§ EXERCISE GOAL: Look through the material below and show every line with the word "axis".
─── PROVIDED MATERIAL ───
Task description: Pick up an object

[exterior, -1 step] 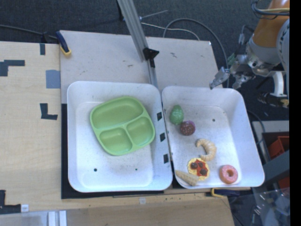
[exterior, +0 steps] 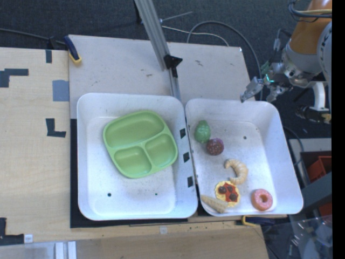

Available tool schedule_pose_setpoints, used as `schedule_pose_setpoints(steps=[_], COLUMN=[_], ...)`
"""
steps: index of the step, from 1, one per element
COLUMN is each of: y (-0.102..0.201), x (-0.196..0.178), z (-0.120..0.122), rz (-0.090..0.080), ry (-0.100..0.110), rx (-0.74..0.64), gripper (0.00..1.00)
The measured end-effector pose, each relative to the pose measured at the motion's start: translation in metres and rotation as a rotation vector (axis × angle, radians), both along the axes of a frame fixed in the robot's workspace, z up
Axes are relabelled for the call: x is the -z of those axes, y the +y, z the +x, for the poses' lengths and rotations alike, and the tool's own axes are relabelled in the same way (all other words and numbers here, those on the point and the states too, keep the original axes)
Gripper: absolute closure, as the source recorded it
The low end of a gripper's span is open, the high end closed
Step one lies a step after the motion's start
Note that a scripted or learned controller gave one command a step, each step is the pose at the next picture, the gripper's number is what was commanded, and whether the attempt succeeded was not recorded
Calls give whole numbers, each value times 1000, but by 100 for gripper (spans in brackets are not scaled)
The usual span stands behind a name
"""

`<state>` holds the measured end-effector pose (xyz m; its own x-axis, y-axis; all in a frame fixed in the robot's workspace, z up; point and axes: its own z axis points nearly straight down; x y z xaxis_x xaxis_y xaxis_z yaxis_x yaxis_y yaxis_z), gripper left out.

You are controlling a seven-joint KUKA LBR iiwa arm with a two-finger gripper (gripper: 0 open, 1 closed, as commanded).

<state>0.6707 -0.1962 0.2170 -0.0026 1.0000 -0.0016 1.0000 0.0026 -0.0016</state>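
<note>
The right bin holds several toy foods: a green round piece, a dark red ball, a curved beige pastry, a berry tart, a pink donut and a tan cone-shaped piece. My gripper hangs over the far right corner of that bin, above its back rim. It is open, with nothing between its fingers, and stands well apart from all the foods.
A green divided plate lies in the left bin. A slanted metal rail ends at the bins' shared back edge. Cables run over the dark floor at the back. A wooden bench top lies to the left.
</note>
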Motion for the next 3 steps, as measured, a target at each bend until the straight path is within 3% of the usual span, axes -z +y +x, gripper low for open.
schedule_pose_setpoints(steps=[2,3], y=[-3,-3], x=[116,124], z=[5,4], rz=[1,5], ry=[14,20], rx=[3,4], gripper=[0,0])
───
§ RESPONSE AREA:
The measured end-effector pose, each relative to the pose measured at the motion's start: translation in metres and rotation as a rotation vector (axis × angle, radians), both along the axes of a frame fixed in the robot's workspace, z up
`<state>` holds the measured end-effector pose (xyz m; its own x-axis, y-axis; all in a frame fixed in the robot's workspace, z up; point and axes: its own z axis points nearly straight down; x y z xaxis_x xaxis_y xaxis_z yaxis_x yaxis_y yaxis_z), gripper left out.

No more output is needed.